[Dataset entries]
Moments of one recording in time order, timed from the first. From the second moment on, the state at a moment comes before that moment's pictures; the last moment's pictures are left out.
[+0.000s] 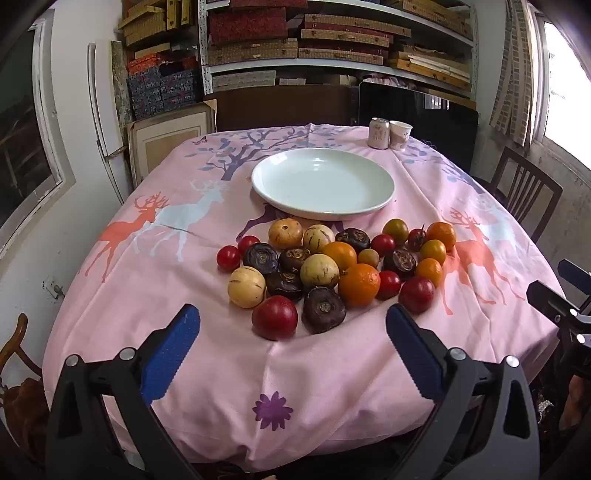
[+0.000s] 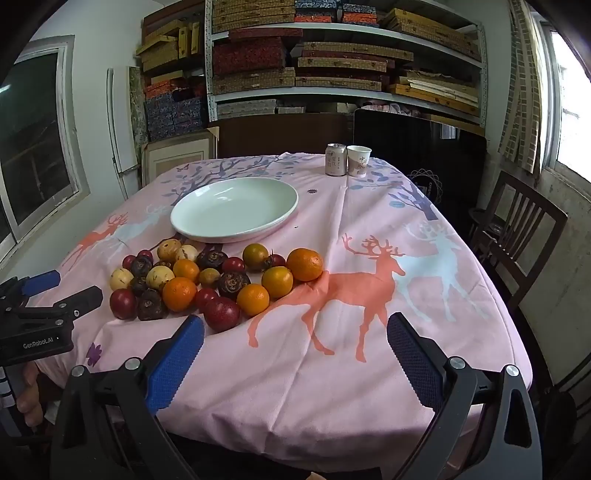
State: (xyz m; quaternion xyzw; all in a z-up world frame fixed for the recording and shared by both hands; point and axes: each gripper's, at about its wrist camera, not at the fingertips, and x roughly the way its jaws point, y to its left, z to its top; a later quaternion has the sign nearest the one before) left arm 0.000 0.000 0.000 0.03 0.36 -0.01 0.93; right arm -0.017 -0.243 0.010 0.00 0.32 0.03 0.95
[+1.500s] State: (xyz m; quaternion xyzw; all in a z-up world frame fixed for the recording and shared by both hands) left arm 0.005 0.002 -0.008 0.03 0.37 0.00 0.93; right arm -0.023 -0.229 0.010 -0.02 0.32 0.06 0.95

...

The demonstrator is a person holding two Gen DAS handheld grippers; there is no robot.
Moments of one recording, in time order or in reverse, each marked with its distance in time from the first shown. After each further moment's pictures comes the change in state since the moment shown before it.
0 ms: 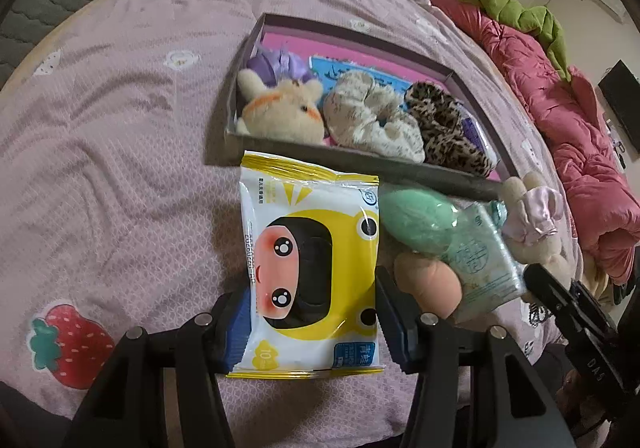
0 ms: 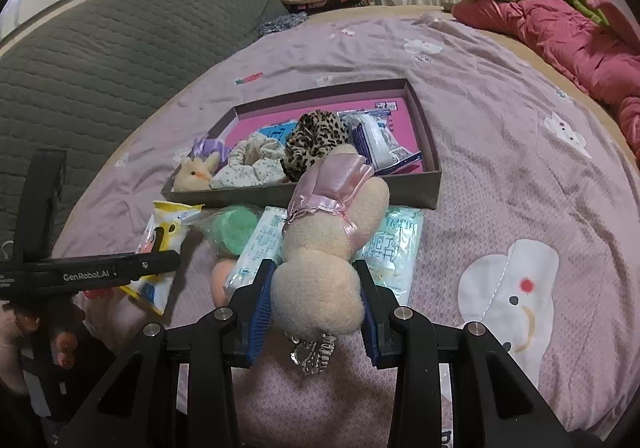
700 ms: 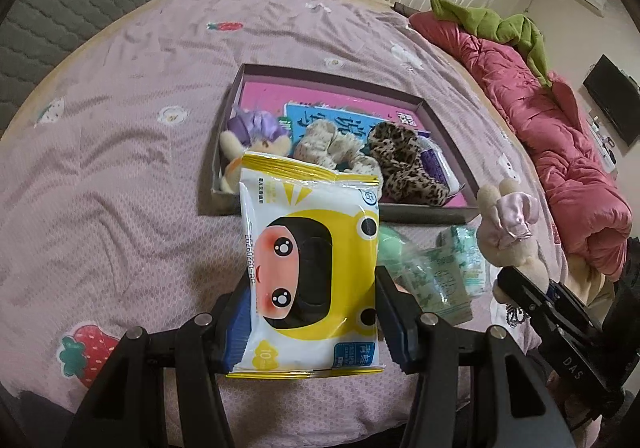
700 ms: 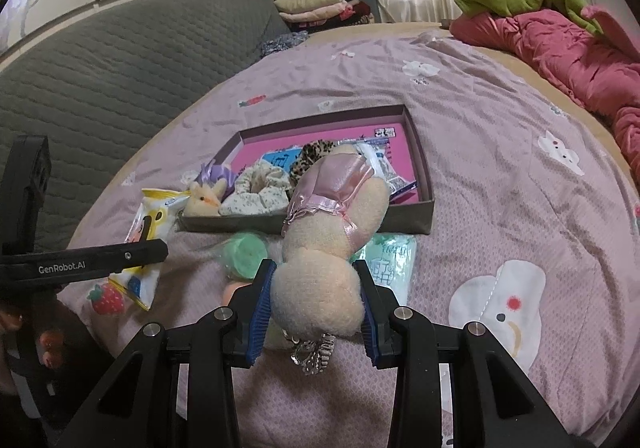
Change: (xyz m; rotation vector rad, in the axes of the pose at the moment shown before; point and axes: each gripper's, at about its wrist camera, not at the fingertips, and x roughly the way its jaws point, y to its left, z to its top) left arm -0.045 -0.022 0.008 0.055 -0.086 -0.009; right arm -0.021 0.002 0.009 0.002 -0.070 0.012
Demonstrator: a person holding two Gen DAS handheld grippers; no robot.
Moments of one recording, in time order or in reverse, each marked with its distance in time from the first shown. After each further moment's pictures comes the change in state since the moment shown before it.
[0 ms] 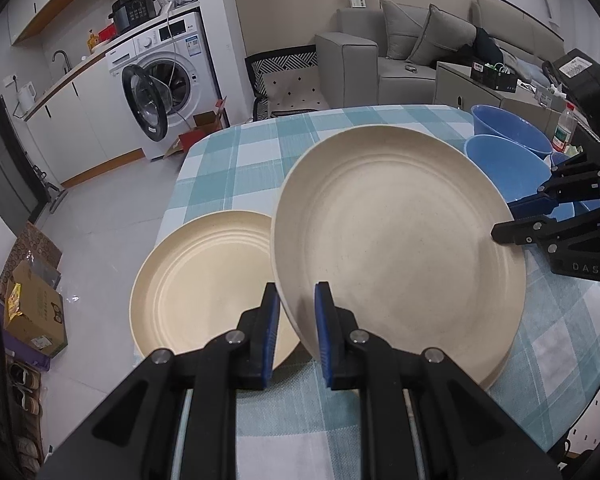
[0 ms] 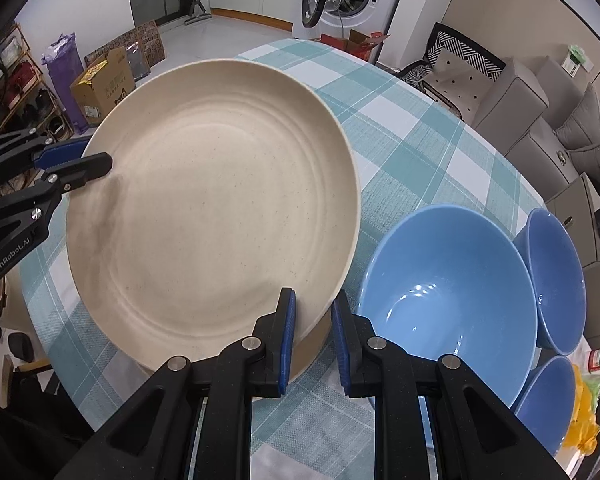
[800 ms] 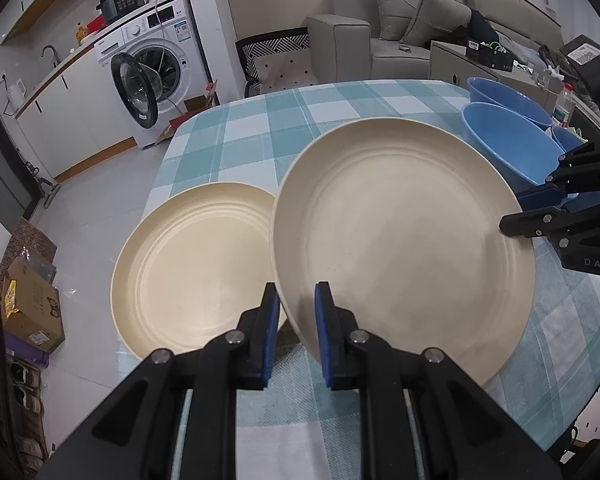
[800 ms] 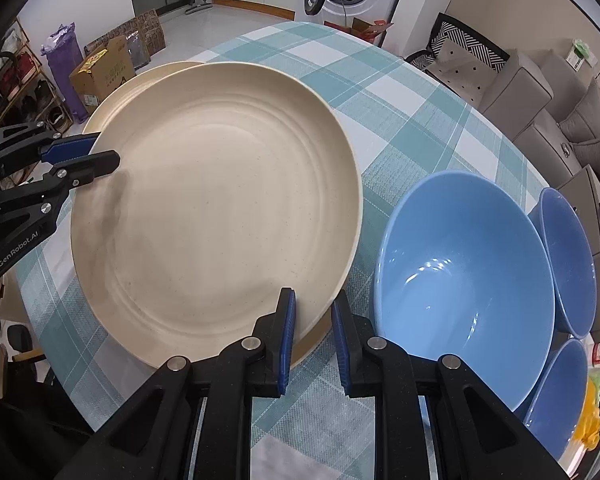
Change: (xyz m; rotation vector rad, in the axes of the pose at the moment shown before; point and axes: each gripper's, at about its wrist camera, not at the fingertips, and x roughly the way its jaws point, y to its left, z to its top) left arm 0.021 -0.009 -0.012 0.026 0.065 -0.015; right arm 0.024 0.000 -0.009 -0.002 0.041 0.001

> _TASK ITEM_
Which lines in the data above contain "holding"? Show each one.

> _WRITTEN RESPONSE_
The demonstrator is a person holding two Gen DAS handheld grippers; there is no robot.
Demonstrator: a person holding two Gen DAS handheld grippers; no robot.

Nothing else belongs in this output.